**RECORDS PROVIDED**:
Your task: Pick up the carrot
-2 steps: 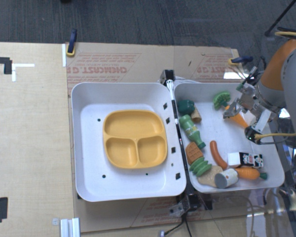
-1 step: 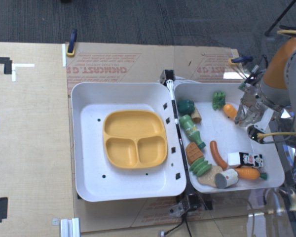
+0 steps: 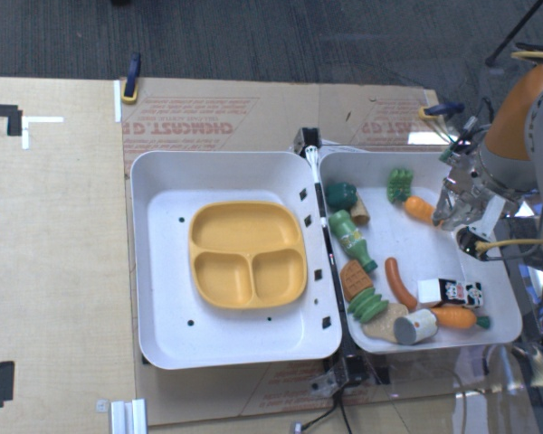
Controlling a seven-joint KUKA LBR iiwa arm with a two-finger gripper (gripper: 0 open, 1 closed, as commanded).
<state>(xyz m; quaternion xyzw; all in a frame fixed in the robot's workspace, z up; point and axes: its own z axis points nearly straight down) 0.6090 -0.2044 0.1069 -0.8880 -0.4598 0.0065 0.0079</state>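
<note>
The orange toy carrot with green leaves [image 3: 459, 317] lies in the near right corner of the right white bin [image 3: 380, 172], close to the near wall and just beside a small black-and-white carton [image 3: 452, 292] on its far side. To its left rests a grey-topped cylinder [image 3: 414, 326], then a red sausage [image 3: 400, 282] slanting toward the bin's middle. Open white floor lies between the sausage and the right wall. Farther back, an orange rounded piece [image 3: 420, 209] sits next to a green bumpy item [image 3: 399, 185]. The tool [image 3: 452, 211] hangs by the far right wall, just beside that orange piece and well apart from the carrot; whether it is spread or pressed together I cannot tell. Along the left wall runs a row of green and brown toy foods [image 3: 351, 242]. The left white bin [image 3: 154, 269] carries a yellow divided plate [image 3: 248, 252] on the desk [image 3: 54, 269].
</note>
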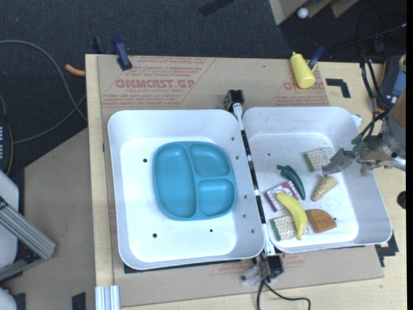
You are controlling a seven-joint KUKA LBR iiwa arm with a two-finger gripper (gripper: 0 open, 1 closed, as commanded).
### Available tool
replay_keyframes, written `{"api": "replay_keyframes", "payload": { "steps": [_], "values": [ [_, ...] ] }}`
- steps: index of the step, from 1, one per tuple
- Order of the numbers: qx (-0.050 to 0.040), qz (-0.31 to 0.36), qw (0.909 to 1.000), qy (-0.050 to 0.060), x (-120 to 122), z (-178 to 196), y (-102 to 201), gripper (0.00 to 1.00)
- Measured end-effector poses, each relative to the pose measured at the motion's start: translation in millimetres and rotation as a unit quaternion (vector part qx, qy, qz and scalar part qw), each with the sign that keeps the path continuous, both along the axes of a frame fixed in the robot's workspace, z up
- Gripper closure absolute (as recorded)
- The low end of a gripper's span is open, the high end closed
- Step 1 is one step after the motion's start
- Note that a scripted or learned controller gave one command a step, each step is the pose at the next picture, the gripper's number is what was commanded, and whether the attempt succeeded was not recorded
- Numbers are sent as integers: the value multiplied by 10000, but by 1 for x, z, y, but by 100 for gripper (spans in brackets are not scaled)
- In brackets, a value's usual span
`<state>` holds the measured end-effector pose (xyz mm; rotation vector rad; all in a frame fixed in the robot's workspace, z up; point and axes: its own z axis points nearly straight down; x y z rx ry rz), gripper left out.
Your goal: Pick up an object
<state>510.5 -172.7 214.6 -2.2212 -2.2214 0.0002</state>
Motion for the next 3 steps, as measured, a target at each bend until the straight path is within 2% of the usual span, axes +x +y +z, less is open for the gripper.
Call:
{"api": "replay_keyframes", "payload": {
  "steps": [1,2,3],
  "values": [
    [-1,6,10000,-30,-12,-127,44,0],
    [-8,-2,10000,-36,22,-127,66,0],
    [-7,1,10000,-27,46,-127,71,0]
  ]
}}
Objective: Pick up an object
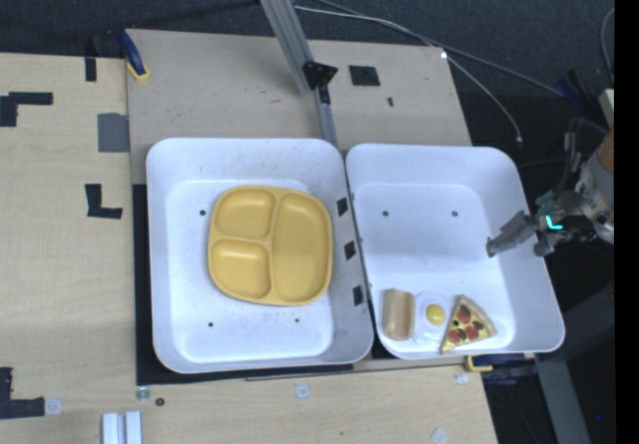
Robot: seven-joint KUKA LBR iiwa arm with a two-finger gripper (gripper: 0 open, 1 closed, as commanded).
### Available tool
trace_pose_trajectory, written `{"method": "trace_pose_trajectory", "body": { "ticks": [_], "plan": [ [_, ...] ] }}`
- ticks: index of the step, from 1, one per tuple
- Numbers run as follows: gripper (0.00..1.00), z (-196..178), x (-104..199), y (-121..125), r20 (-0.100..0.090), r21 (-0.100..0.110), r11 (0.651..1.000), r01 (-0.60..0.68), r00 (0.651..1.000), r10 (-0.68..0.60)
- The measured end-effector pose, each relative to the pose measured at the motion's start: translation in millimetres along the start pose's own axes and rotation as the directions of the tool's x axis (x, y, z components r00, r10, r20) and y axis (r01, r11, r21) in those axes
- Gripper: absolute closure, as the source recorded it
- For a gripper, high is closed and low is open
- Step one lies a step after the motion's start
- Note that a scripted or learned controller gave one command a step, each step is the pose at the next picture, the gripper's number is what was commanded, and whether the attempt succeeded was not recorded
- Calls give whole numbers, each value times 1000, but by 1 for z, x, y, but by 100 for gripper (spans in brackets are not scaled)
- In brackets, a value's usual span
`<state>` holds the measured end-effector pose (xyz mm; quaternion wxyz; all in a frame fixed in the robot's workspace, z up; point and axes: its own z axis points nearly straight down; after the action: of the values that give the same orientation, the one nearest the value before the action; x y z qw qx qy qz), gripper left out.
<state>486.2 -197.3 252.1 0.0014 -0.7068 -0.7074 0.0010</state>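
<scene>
Camera view, gripper (511, 235) above, apart from pizza slice (467, 321)

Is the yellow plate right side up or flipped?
Right side up: the yellow plate shows its three sunken compartments, lying flat in the left bin.

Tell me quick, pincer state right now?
Pincer: at the right bin's right wall, nothing visibly held; open or shut cannot be told.
</scene>
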Motion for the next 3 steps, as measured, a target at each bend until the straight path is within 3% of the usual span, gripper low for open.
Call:
{"method": "trace_pose_trajectory", "body": {
  "ticks": [1,3],
  "plan": [
    [0,-1,0,0,0,-2,1000,0,1000,0],
    [0,104,-5,16,-1,3,1000,0,1000,0]
  ]
}}
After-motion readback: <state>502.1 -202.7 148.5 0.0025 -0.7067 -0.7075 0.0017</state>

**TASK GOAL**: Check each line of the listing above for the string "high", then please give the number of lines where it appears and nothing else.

**OUTPUT**: 2